Dette annulée, séjour en prison évité
Même si le point de départ du scandale est un abus de faiblesse potentiel, les écoutes prennent un tournant politique suite à leur révélation par « Le Point » et « Mediapart » en juin 2010. Les révélations mettent en avant un soupçon de financement illégal de la première campagne présidentielle de Nicolas Sarkozy. Malgré la polémique, la fille de Liliane Bettencourt et son père persistent et portent plainte contre François-Marie Banier pour abus de faiblesse. Reconnu coupable lors d’un premier procès en 2015, il écope de trois ans de prison dont six mois avec sursis. La justice affirme qu’il doit aussi s’acquitter d’une amende de 350 000 euros et rembourser la famille Bettencourt à hauteur de 158 millions d’euros. Mais un an plus tard, François-Marie Banier fait appel de la décision.

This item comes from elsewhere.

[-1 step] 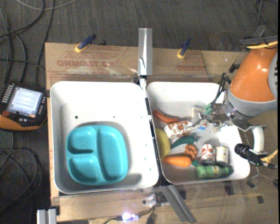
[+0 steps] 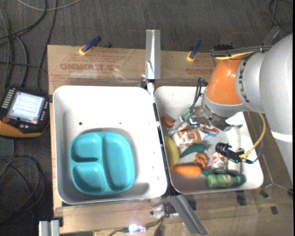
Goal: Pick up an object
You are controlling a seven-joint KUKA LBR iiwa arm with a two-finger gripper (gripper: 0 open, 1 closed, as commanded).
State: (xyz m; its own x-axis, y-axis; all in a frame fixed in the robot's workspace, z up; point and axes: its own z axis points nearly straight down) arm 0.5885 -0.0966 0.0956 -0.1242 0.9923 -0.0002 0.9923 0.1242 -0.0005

La cour d’appel de Bordeaux reconnaît la culpabilité du prévenu pour « abus de faiblesse » commis au détriment de Liliane Bettencourt. Une décision qui donne raison à la fille de la milliardaire, Françoise Bettencourt Meyers, qui avait enclenché les poursuites contre le photographe. Dans « Le Monde », on peut lire que la cour avait relevé à l’époque que Liliane Bettencourt était bel et bien en état de « particulière vulnérabilité », au regard « de son grand âge, de sa santé physique délabrée (…), de son état dépressif, de sa solitude affective, de ses troubles de mémoire récurrents et, enfin, de sa surdité profonde qui lui fait perdre des informations et corrompt son jugement ».
Une fortune toujours estimée à 60 millions d’euros
La reconnaissance de la culpabilité de François-Marie Banier est toutefois assortie d’une peine qui contraste avec la sévérité de la première. L’homme est condamné à quatre ans d’emprisonnement entièrement assortis du sursis et à une amende de 375 000 euros. Comprenez que le principal intéressé échappe à la case prison et que sa dette est tout bonnement annulée.
Malgré la mansuétude de la justice, l’État a saisi plus de 100 millions d’euros à l’ancien proche de Liliane Bettencourt qui mourra un an après la tenue de ce procès. Une saisie d’argent qui ne le laisse pas pour autant sans un sou puisque sa fortune est estimée à plus de 60 millions d’euros. En toute discrétion, il a poursuivi sa carrière de photographe et a même exposé ses clichés en 2021 au musée Arthur Rimbaud, à Charleville-Mézières.